Ob ein Stammkunde sie für die nächsten Tage gebucht hat? Der Zeitpunkt ihres Verschwindens – Samstagmorgen vor zehn Uhr – sowie die anvisierte Rückkehr sprächen dafür.
Meine Übellaunigkeit wird nun zusätzlich vom Stachel der Eifersucht gepiesackt. Seit ihrem unerwarteten Einzug hatte mir der Umstand gefallen, wegen ihrer Auszeit vorübergehend der einzige Mann in ihrem Leben zu sein.

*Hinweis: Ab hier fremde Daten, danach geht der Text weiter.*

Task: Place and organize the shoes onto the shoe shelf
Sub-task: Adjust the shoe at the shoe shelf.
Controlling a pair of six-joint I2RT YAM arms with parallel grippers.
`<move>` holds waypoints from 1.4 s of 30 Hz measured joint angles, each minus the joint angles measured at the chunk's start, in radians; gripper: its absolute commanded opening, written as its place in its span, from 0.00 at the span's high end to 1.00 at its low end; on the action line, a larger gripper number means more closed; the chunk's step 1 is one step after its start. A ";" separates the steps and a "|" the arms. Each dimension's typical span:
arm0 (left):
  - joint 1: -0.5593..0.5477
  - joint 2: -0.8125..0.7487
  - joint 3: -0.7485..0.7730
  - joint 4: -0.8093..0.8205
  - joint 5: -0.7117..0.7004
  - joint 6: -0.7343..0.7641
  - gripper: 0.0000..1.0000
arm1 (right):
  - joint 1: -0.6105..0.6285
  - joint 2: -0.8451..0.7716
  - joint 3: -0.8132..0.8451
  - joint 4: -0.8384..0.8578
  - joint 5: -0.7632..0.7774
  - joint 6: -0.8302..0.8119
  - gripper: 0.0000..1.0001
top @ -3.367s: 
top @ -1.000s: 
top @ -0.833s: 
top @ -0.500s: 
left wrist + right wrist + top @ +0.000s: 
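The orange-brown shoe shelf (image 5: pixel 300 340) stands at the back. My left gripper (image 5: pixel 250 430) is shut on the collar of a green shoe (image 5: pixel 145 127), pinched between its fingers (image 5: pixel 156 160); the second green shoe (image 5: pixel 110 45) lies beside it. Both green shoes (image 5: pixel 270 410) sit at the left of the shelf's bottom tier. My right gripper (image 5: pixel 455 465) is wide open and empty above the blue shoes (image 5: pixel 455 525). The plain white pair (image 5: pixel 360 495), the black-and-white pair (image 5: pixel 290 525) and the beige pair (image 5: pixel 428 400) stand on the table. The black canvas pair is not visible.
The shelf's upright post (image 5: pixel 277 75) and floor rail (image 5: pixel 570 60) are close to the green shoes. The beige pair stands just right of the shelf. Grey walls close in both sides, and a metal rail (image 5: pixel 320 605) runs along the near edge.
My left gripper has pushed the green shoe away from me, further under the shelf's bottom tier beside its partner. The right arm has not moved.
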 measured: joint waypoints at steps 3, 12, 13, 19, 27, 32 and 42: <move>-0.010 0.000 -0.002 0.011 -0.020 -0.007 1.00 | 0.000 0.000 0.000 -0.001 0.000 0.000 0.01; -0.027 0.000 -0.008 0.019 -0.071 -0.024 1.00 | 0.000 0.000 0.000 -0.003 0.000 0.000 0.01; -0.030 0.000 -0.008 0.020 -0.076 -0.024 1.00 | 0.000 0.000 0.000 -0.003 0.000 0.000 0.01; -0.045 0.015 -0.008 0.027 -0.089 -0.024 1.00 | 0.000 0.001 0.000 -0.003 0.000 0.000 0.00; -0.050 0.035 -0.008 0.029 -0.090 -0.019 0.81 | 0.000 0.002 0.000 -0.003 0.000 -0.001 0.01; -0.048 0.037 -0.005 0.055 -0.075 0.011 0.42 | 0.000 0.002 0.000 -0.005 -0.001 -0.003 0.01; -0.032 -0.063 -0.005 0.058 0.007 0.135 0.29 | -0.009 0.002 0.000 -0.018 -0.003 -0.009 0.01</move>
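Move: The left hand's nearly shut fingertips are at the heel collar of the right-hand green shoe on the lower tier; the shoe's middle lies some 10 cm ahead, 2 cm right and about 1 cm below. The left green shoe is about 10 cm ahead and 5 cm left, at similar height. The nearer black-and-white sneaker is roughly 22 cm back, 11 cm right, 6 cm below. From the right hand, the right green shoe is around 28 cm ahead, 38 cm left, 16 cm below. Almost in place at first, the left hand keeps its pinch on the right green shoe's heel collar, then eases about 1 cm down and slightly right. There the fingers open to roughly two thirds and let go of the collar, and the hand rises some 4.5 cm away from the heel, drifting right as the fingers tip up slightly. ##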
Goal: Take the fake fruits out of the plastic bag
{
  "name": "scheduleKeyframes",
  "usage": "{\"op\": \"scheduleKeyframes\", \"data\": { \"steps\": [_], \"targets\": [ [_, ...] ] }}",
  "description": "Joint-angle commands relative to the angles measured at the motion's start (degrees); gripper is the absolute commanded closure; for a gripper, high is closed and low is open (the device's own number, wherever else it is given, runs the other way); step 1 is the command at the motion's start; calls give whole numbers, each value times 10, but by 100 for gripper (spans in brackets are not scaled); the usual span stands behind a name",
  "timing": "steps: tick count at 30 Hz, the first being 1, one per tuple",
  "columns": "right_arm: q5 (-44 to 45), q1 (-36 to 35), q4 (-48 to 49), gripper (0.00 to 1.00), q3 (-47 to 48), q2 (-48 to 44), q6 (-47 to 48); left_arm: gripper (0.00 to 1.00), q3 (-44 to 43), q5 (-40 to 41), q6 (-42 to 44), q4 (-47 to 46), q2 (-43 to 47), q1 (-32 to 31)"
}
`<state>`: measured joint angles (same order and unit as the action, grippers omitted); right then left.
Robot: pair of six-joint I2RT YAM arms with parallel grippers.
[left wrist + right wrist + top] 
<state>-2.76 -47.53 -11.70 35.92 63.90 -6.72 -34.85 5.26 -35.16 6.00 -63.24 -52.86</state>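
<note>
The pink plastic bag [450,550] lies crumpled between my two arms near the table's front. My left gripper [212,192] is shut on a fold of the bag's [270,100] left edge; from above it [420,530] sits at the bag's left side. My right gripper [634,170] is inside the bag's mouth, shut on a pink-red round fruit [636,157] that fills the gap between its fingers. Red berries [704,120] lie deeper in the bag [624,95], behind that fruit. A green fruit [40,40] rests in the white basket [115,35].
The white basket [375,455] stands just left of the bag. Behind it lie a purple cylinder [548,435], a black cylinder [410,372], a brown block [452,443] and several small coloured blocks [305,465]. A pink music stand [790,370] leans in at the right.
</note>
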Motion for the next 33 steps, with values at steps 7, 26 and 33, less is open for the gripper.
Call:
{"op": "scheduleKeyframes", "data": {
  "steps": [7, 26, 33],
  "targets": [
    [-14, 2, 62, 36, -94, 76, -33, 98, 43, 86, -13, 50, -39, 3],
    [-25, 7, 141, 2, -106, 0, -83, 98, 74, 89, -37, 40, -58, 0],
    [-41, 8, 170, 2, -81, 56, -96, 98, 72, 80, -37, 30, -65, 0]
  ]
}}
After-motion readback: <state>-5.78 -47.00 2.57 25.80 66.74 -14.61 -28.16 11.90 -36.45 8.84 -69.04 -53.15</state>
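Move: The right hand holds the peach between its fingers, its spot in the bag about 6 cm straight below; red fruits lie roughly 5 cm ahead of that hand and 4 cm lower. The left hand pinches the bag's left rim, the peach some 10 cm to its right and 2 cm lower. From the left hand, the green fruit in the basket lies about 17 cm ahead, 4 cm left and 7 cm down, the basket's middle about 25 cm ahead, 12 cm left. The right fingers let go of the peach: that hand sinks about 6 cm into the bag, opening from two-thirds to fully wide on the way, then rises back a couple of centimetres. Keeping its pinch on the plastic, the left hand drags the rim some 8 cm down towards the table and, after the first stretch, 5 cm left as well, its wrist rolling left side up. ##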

Niedergeschlagen schlurfe ich ins Schlafzimmer. Im Halbdunkeln bleibe ich stehen und überlege, den Rest des Tages im Bett zu verbringen. Aber so kurz vor meinem persönlichen Weltuntergang ist dies letztlich keine Option. Also ziehe ich den Rollladen hoch, lüfte das Zimmer und stelle mich anschließend ausgiebig unter eine lauwarme Dusche.
Als ich eine halbe Stunde später lustlos an einem Aufbackbrötchen knabbere, klingelt es an meiner Tür. Da ich Arabella keinen Schlüssel überlassen habe – zumal sie mich nie um einen gebeten hat –, bin ich felsenfest überzeugt, dass sie ihre Pläne verworfen hat.
Mit einem breiten Grinsen im Gesicht springe ich vom Küchenstuhl auf, haste in die Diele und reiße die Tür auf.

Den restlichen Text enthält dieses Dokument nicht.